Task to carry out →
Write the listing below out again word for word, without a single picture.

Input material Start Marker

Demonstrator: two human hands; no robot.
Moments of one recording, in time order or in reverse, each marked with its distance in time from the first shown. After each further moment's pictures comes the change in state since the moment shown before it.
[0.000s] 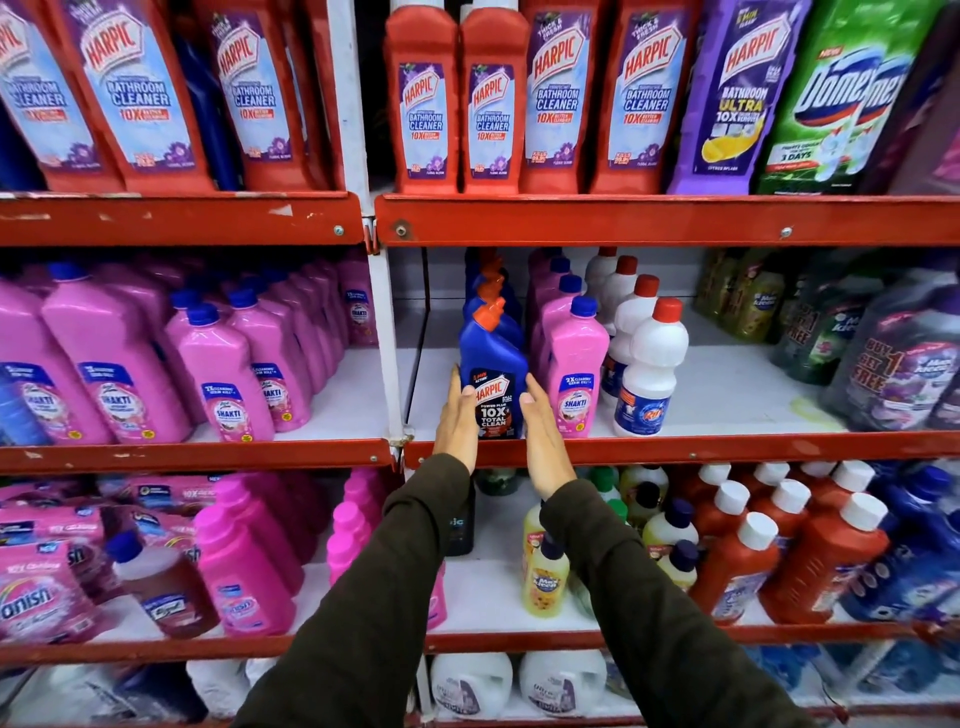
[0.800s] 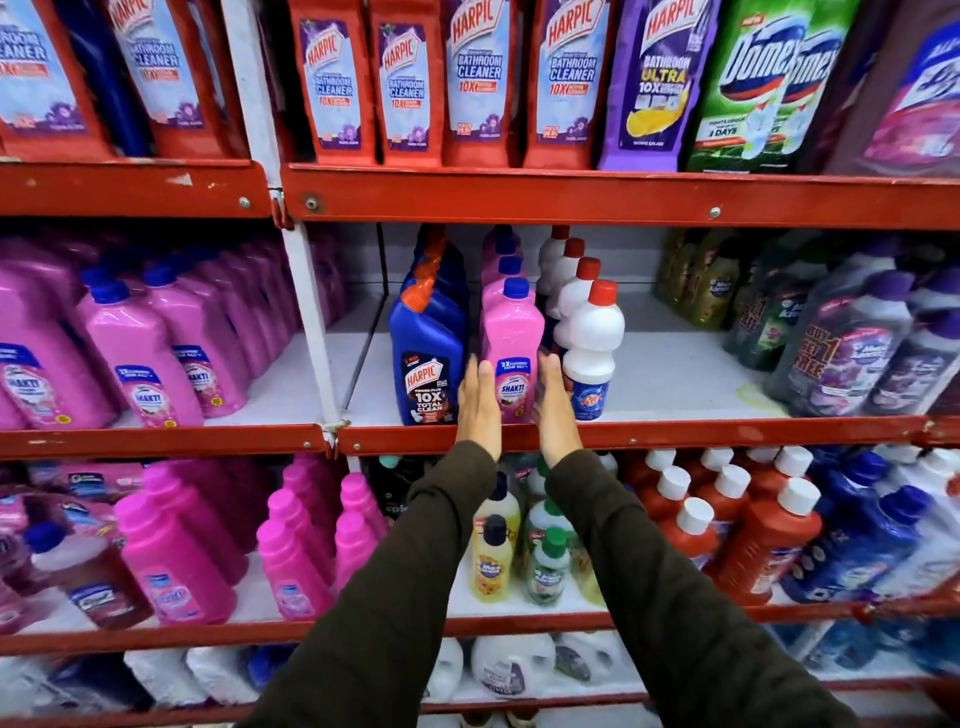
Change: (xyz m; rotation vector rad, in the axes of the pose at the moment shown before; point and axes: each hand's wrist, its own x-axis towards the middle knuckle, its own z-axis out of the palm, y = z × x) left_hand -0.012 0.014 0.113 -0.048 0.058 -0.065; right_hand 0.020 -0.004 -0.090 0.162 0.115 0.057
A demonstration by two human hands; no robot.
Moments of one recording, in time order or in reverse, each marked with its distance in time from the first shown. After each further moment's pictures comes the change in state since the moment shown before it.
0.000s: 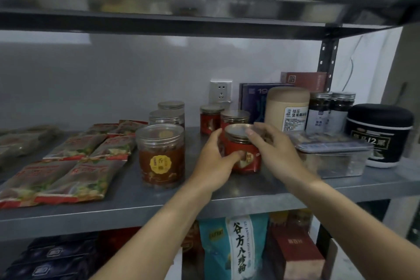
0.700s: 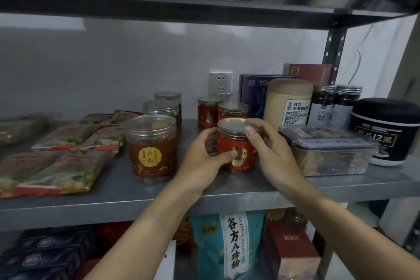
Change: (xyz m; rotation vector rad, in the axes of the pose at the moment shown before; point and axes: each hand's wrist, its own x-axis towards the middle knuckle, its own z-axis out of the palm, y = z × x) left_hand 0.003 -0.018 -0.004 -0.090 0.054 -0.029; right_hand -0.007 0.017 0.002 0.107 -0.074 -0.134
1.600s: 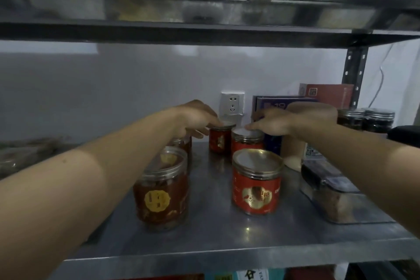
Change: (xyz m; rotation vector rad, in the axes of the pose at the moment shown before) left_hand 0.129 0.091 -0.060 0.581 -0.166 -0.223; right_hand 0.165 -0.034 -0.009 -0.769 -0.442 0.285
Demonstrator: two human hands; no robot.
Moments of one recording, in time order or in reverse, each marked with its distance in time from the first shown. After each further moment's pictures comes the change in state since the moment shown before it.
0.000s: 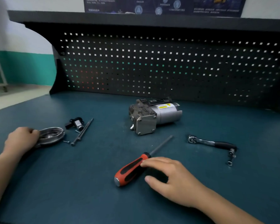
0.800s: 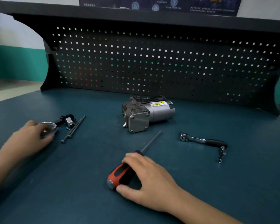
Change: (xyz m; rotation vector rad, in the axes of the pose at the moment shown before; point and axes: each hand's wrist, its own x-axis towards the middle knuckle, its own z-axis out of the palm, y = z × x) left_hand -0.045 0.027 0.004 0.212 0.022 0.529; right_hand 0.006 -0.021 0.019 -0.203 -0.103 0.034
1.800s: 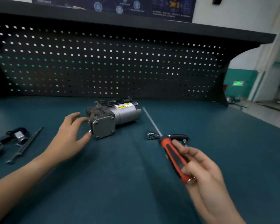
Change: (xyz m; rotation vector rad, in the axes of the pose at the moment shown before) left_hand -0.013 0.202 0.016 -0.473 -0.093 0.374; right_hand -0.095 0.032 -0.068 1.320 0.939 0.484
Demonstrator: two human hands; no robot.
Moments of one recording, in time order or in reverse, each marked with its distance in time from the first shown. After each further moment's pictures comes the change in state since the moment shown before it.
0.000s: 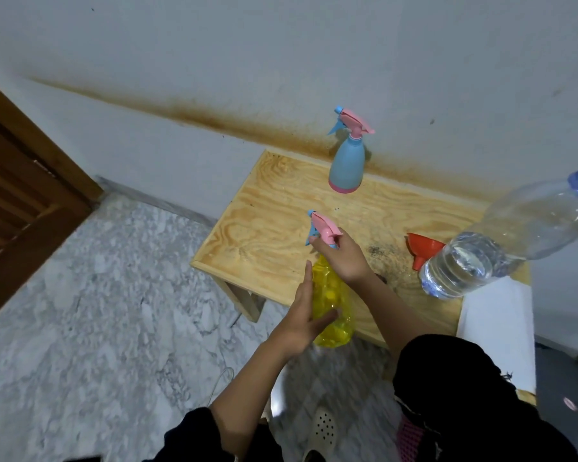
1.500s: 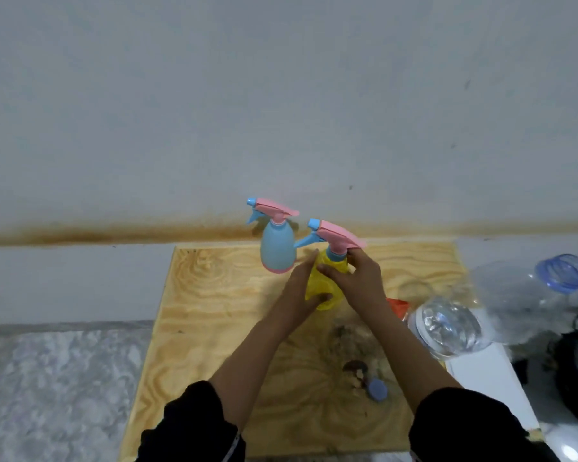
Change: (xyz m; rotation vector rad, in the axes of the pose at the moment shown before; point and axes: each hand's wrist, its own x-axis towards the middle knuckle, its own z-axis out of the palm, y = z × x) left_hand 0.252 0.067 -0.022 0.290 -0.211 0.395; right_hand 0.103 -0.019 -0.096 -0.061 0.653 -0.099
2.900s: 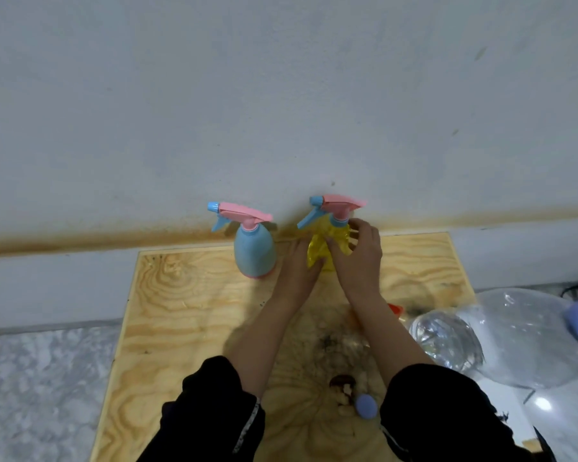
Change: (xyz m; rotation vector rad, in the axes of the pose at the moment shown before) left_hand 0.083 -0.004 0.033 0.045 0.153 -0.031; right_hand 0.062 0.036 0.000 -0.072 0.245 0.049
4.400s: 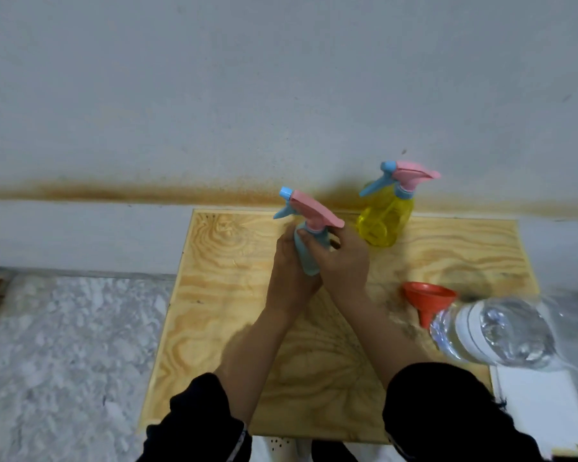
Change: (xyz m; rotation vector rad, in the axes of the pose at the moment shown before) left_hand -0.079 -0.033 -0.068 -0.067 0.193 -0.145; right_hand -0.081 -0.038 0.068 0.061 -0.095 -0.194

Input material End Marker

Answer for this exercise →
Demonstrator: two human hands; no robot.
Moments of one recording, in time order or in reverse, each marked with its distance in time from the first shown. After each further moment's pictures comes the change in state since the moment shown before it.
[0.000s] 
[0.800s] 
Change: (xyz m; rotation vector rad, in the axes of the pose at the moment shown before; point and axes: each hand's wrist, its own x-axis towards the middle knuckle, its own z-axis out of the palm, y = z × x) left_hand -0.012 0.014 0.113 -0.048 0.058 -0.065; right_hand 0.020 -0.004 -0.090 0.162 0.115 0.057
A demonstration by two human hands; no robot.
Moments of one recording, in time order or in reverse, each marked with its distance in time from the first shown. After each further moment's pictures comes the change in state since the moment shown before it.
0.000s: 
0.700s: 
Change: (xyz m; rotation vector rad, in the axes of the pose at the moment shown before; point and axes: each hand's wrist, its own x-axis towards the middle knuckle, its own z-axis out of the palm, y = z × x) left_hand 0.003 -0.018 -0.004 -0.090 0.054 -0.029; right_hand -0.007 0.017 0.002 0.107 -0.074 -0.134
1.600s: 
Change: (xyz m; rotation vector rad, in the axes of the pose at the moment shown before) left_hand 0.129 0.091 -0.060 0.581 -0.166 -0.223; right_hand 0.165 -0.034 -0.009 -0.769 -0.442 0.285
Demonstrator: two human hands; no robot.
Moments of one recording, in time order or in reverse, each marked with its distance in time from the first shown. After each further moment's pictures comes the change in state since the moment shown before it.
0.000s: 
0.800s: 
Change: (xyz m; rotation vector rad, in the axes of the pose at the moment shown before; point and axes: each hand's wrist, its own x-axis towards the middle knuckle, its own z-axis out of the palm, y = z × x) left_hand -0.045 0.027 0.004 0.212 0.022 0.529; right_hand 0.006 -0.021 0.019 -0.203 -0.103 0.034
1.800s: 
Change: (xyz m; rotation vector rad, in the axes of the pose at the moment shown before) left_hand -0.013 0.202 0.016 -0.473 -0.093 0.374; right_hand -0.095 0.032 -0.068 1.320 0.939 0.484
Demonstrator: two human hands; no robot.
Moments of one recording, in time order or in reverse, each marked with its distance in time from the first shown. After each further moment's pictures comes the change in state since the moment shown before it.
0.000s: 
1.500s: 
Change: (xyz m; rotation vector rad, in the axes of the pose at the moment shown before; point and axes: each hand's wrist, its own x-axis towards the middle knuckle, its own z-axis out of the palm, y = z × x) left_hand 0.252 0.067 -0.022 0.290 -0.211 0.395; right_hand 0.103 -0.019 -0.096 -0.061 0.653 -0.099
2.900s: 
Change: (xyz m; rotation vector rad, in the axes of the pose at the moment shown before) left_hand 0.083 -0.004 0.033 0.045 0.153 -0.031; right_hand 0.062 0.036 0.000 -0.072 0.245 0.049
4.400s: 
Change: (xyz m; rotation vector rad, in the axes of the pose at the moment shown before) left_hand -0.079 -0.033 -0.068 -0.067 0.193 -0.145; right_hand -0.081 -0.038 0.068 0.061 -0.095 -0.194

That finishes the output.